What you need to do:
I would like you to output every record below exactly, apart from the pictures.

======== Material for the task ========

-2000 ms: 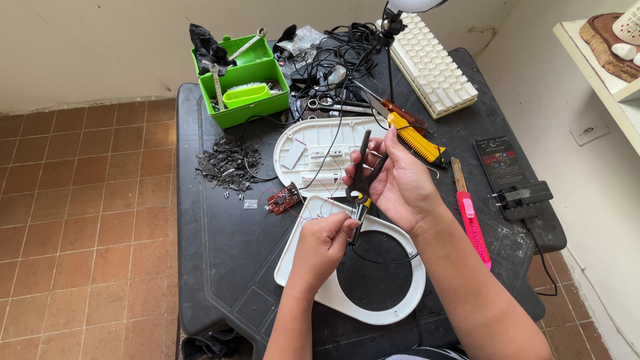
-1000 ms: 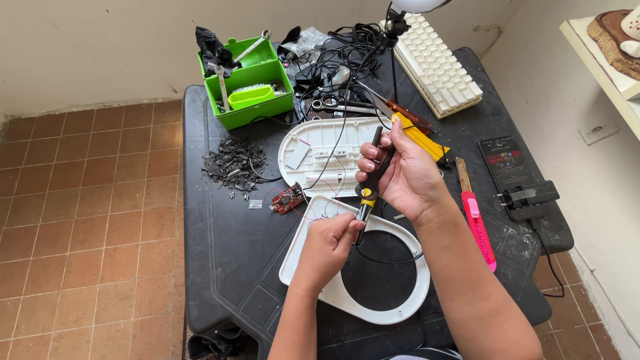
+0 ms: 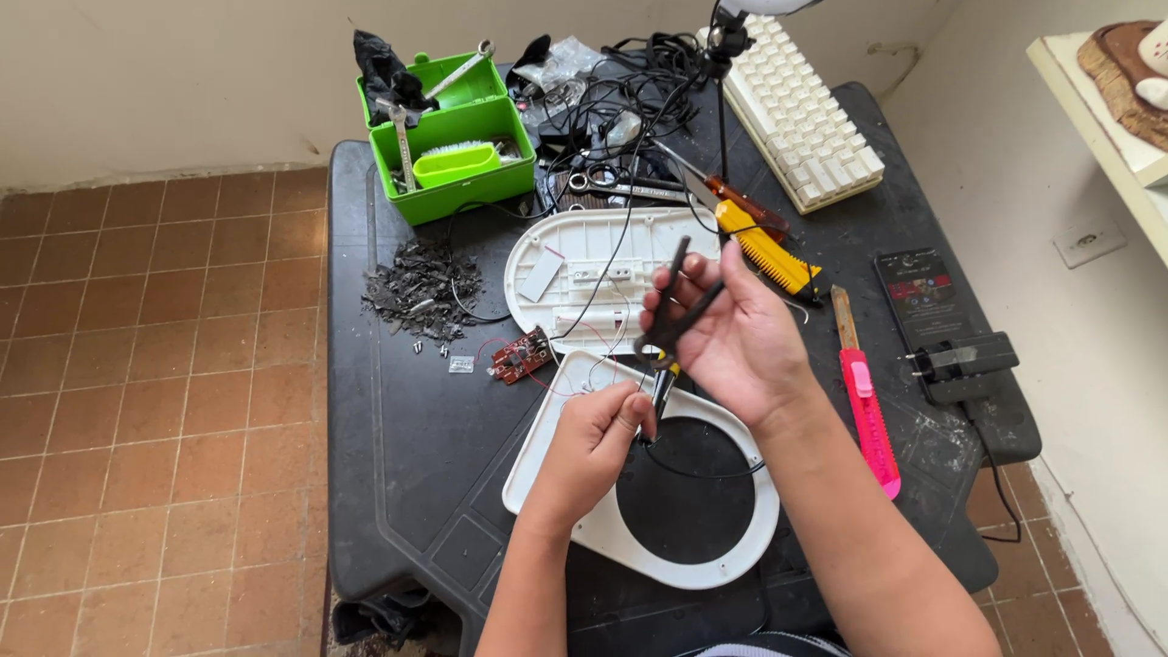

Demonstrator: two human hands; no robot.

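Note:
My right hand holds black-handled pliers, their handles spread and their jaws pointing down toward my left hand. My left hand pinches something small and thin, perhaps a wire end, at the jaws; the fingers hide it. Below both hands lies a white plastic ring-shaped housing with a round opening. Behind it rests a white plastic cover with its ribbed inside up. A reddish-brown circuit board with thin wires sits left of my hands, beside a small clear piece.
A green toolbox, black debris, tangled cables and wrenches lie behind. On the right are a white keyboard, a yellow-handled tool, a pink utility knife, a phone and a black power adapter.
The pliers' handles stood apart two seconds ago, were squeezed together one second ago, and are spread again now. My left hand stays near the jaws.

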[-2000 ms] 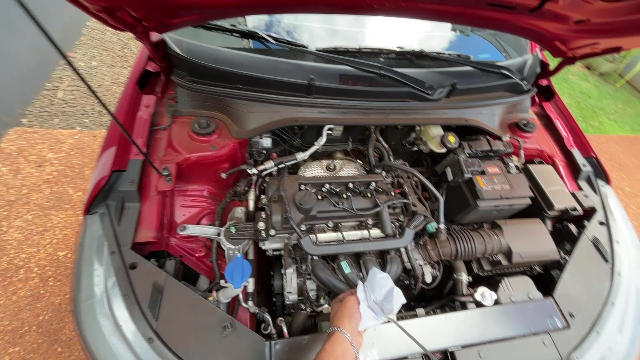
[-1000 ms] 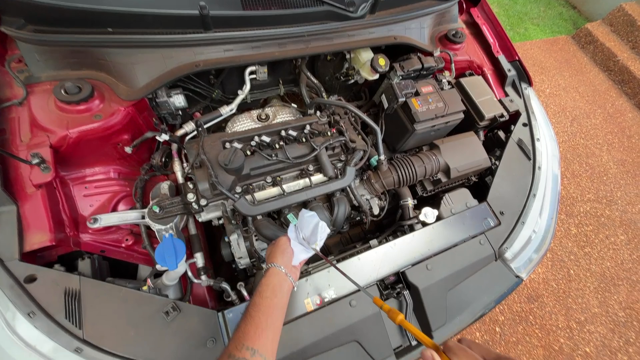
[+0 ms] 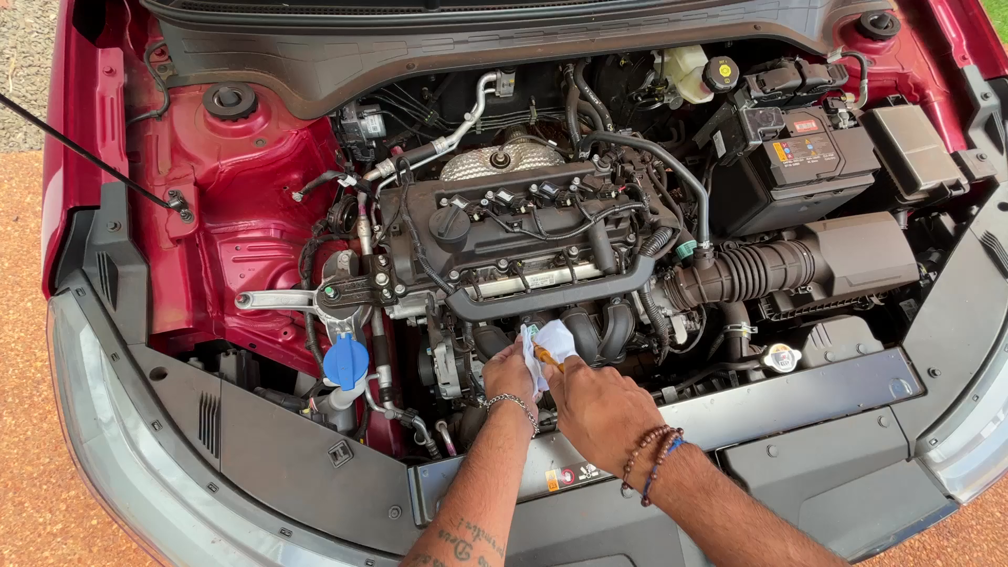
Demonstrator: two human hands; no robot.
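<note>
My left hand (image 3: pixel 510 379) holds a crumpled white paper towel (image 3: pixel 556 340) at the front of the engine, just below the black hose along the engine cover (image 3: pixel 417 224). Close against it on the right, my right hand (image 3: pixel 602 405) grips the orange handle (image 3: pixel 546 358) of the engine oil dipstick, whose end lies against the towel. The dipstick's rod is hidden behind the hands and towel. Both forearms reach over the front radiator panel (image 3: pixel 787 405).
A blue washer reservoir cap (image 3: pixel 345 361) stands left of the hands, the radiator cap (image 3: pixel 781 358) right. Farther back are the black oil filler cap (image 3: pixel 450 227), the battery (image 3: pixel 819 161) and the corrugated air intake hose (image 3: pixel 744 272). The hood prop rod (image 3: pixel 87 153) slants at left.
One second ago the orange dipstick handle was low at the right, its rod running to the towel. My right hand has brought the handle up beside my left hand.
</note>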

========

Task result:
-2000 ms: 
-1000 ms: 
+0 ms: 

Demonstrator: two human hands; no robot.

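Note:
My right hand holds black-handled pliers, their handles spread and their jaws pointing down toward my left hand. My left hand pinches something small and thin, perhaps a wire end, at the jaws; the fingers hide it. Below both hands lies a white plastic ring-shaped housing with a round opening. Behind it rests a white plastic cover with its ribbed inside up. A reddish-brown circuit board with thin wires sits left of my hands, beside a small clear piece.
A green toolbox, black debris, tangled cables and wrenches lie behind. On the right are a white keyboard, a yellow-handled tool, a pink utility knife, a phone and a black power adapter.
The pliers' handles stood apart two seconds ago, were squeezed together one second ago, and are spread again now. My left hand stays near the jaws.
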
[-2000 ms] 
[-1000 ms] 
[+0 ms] 
Demonstrator: two human hands; no robot.
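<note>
My left hand (image 3: pixel 510 379) holds a crumpled white paper towel (image 3: pixel 556 340) at the front of the engine, just below the black hose along the engine cover (image 3: pixel 417 224). Close against it on the right, my right hand (image 3: pixel 602 405) grips the orange handle (image 3: pixel 546 358) of the engine oil dipstick, whose end lies against the towel. The dipstick's rod is hidden behind the hands and towel. Both forearms reach over the front radiator panel (image 3: pixel 787 405).
A blue washer reservoir cap (image 3: pixel 345 361) stands left of the hands, the radiator cap (image 3: pixel 781 358) right. Farther back are the black oil filler cap (image 3: pixel 450 227), the battery (image 3: pixel 819 161) and the corrugated air intake hose (image 3: pixel 744 272). The hood prop rod (image 3: pixel 87 153) slants at left.
One second ago the orange dipstick handle was low at the right, its rod running to the towel. My right hand has brought the handle up beside my left hand.
</note>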

That completes the output.